Available data Start Marker
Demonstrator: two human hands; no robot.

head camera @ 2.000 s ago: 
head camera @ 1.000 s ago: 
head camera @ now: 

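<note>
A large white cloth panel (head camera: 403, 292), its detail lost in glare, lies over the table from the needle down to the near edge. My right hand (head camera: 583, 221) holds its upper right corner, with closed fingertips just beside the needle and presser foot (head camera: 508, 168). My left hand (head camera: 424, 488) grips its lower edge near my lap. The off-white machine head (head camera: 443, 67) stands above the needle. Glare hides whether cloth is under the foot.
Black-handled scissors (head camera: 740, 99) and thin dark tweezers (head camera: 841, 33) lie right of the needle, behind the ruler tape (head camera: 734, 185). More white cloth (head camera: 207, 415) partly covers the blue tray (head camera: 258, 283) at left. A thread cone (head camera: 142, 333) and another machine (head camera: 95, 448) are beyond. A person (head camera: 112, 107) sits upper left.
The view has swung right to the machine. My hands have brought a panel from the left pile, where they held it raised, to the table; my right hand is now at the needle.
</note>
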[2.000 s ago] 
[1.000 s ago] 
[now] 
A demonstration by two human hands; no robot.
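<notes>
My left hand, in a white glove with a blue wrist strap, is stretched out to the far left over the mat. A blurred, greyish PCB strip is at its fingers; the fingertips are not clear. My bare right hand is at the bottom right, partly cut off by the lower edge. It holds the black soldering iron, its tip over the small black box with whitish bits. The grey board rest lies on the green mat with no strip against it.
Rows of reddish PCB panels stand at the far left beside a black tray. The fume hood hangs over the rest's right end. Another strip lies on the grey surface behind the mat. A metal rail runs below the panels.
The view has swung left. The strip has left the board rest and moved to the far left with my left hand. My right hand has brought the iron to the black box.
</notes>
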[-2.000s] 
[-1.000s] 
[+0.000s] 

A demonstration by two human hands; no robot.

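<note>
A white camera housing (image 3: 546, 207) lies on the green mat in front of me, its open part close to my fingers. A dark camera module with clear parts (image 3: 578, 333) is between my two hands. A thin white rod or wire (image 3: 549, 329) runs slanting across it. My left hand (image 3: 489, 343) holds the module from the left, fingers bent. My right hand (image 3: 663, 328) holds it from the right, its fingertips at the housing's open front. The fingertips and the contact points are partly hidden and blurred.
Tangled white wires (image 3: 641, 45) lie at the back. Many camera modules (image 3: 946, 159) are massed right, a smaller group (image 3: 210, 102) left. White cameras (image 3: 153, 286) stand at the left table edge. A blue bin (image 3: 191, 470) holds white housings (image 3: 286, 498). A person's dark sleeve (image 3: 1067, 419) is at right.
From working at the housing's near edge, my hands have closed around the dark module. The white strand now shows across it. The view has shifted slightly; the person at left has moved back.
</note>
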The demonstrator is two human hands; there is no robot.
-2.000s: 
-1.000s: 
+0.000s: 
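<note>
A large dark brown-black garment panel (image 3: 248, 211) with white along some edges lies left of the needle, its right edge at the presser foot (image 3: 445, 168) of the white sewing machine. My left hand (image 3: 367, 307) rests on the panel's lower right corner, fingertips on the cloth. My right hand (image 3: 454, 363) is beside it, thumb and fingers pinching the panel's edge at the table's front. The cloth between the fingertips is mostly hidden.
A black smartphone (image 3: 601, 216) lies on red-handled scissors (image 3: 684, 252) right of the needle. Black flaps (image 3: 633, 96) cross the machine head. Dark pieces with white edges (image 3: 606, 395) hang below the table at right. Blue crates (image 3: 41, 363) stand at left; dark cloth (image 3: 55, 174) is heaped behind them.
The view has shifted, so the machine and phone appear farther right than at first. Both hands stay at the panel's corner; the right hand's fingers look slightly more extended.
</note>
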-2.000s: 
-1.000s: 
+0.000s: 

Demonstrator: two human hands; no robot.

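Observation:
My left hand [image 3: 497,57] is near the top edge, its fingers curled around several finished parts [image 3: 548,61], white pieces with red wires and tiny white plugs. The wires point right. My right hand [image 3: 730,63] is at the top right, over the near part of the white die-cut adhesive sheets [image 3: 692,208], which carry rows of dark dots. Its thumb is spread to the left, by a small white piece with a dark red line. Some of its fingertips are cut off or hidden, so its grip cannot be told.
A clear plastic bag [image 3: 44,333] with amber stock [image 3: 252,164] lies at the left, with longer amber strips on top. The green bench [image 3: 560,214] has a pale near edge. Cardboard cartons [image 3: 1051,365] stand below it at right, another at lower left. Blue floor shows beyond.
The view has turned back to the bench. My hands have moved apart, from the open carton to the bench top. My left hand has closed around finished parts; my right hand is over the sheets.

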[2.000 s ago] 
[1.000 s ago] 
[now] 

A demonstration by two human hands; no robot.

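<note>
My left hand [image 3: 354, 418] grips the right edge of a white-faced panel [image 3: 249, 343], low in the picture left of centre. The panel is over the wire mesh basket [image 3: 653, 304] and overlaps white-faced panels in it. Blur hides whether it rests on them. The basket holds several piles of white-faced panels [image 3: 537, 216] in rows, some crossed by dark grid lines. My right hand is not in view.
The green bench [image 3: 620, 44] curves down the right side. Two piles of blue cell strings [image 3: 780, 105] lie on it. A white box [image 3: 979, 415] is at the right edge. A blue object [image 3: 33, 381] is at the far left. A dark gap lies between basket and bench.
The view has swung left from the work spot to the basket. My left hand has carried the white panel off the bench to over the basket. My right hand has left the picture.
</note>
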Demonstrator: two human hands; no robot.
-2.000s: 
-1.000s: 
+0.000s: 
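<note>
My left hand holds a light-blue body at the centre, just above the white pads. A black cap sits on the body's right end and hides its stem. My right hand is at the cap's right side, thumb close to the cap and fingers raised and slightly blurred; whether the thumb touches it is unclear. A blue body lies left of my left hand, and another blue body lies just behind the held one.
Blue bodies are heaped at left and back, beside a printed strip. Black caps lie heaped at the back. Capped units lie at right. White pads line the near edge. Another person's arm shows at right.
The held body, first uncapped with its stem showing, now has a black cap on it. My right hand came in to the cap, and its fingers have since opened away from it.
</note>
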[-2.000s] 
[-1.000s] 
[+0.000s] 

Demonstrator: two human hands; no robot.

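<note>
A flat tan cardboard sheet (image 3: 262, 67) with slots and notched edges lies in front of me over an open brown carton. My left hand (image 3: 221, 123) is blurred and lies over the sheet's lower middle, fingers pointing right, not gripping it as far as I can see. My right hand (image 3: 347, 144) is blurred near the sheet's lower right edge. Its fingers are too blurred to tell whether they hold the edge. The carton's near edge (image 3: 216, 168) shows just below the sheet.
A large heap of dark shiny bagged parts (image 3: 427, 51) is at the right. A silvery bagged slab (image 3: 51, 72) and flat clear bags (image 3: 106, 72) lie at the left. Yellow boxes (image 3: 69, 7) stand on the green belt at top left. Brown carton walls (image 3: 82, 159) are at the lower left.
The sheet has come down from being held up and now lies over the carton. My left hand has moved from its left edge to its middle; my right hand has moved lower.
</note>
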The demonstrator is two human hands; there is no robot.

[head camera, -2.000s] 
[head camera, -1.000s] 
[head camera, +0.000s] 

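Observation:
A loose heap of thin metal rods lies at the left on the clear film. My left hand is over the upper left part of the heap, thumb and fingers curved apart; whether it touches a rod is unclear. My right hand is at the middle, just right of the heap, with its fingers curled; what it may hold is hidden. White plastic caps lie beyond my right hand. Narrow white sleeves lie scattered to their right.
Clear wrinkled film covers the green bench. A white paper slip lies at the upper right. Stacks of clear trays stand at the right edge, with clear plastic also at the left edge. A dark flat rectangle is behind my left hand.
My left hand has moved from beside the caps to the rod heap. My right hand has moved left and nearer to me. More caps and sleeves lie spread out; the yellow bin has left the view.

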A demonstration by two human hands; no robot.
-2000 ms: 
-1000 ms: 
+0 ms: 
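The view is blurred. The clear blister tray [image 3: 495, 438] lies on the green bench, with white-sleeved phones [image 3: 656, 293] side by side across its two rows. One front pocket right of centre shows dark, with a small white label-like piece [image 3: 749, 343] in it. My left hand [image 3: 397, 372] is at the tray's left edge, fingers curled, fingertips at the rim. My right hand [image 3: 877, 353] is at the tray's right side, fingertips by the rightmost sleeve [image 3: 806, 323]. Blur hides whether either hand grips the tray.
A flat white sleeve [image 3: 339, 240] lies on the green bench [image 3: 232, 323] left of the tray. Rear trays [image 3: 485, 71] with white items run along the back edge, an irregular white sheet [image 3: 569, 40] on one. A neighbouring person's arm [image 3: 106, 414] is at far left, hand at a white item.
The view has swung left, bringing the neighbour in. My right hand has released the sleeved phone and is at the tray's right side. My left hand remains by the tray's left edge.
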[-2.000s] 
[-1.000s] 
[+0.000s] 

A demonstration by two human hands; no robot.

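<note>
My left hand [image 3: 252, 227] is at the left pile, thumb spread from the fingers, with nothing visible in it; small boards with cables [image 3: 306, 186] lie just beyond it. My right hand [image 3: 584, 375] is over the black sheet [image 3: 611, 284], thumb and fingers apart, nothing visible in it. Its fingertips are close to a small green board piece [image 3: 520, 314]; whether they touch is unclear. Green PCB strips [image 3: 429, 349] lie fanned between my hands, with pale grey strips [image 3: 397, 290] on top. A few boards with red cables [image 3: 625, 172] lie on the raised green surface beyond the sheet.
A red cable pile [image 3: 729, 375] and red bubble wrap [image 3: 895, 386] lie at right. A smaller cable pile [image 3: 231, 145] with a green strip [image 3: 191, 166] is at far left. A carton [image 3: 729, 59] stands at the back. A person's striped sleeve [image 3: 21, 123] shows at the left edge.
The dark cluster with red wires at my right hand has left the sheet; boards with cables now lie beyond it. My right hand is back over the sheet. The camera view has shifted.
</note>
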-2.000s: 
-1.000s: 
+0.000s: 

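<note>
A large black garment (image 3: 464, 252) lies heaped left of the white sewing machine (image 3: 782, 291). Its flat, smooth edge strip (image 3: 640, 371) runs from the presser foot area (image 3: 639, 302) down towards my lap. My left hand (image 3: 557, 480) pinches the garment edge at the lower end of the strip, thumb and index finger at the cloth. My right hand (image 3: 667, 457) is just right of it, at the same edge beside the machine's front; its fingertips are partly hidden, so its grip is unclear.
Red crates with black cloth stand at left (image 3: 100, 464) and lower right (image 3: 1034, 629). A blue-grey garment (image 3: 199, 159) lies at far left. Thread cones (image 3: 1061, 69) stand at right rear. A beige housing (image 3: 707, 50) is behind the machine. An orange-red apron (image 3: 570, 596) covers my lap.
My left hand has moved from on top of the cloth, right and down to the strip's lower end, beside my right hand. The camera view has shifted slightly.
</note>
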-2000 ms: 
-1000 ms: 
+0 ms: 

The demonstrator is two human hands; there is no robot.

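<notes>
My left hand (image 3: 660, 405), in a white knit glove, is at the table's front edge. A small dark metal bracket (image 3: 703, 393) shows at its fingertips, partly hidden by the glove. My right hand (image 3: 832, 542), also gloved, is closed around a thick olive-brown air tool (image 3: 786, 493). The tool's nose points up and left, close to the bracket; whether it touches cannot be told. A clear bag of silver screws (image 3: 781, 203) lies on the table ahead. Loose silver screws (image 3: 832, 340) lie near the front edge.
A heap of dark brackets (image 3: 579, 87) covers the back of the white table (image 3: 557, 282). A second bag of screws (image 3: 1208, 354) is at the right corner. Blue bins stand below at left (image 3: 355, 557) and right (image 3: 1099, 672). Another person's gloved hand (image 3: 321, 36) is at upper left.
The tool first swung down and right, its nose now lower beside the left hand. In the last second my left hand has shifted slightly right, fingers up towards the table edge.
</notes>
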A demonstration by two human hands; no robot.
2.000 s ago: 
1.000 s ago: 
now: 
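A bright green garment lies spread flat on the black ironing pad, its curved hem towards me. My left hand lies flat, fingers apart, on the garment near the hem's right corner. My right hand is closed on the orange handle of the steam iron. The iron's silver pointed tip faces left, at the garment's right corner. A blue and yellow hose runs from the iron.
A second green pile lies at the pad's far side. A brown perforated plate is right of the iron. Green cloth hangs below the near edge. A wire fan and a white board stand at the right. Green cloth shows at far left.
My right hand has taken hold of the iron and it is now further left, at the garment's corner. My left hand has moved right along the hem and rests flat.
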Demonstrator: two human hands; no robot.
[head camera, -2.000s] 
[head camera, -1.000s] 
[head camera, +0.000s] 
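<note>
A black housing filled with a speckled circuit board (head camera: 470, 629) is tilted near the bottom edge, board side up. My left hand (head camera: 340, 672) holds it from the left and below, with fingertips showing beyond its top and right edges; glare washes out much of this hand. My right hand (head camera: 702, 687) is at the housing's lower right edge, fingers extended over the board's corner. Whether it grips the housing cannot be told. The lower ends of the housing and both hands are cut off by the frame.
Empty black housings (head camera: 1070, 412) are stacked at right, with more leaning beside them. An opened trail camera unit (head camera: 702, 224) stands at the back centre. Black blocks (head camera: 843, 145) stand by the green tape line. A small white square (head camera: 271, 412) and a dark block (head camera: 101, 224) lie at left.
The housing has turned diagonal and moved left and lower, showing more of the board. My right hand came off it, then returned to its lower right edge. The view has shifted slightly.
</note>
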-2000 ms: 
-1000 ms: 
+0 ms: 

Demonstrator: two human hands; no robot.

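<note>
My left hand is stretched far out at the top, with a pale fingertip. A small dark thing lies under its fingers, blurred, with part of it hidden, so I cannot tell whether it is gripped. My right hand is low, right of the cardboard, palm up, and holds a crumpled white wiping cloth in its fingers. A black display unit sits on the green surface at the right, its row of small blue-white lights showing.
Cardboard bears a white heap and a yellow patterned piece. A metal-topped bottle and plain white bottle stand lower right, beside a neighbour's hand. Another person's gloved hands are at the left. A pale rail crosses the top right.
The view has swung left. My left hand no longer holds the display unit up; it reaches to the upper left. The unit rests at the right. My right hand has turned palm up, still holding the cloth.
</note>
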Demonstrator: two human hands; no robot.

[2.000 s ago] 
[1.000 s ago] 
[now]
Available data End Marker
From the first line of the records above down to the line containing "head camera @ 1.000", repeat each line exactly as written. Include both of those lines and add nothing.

Demonstrator: two human hands; no robot.

head camera @ 2.000 s ago: 
head camera @ 1.000 s ago: 

With this, the answer is finished.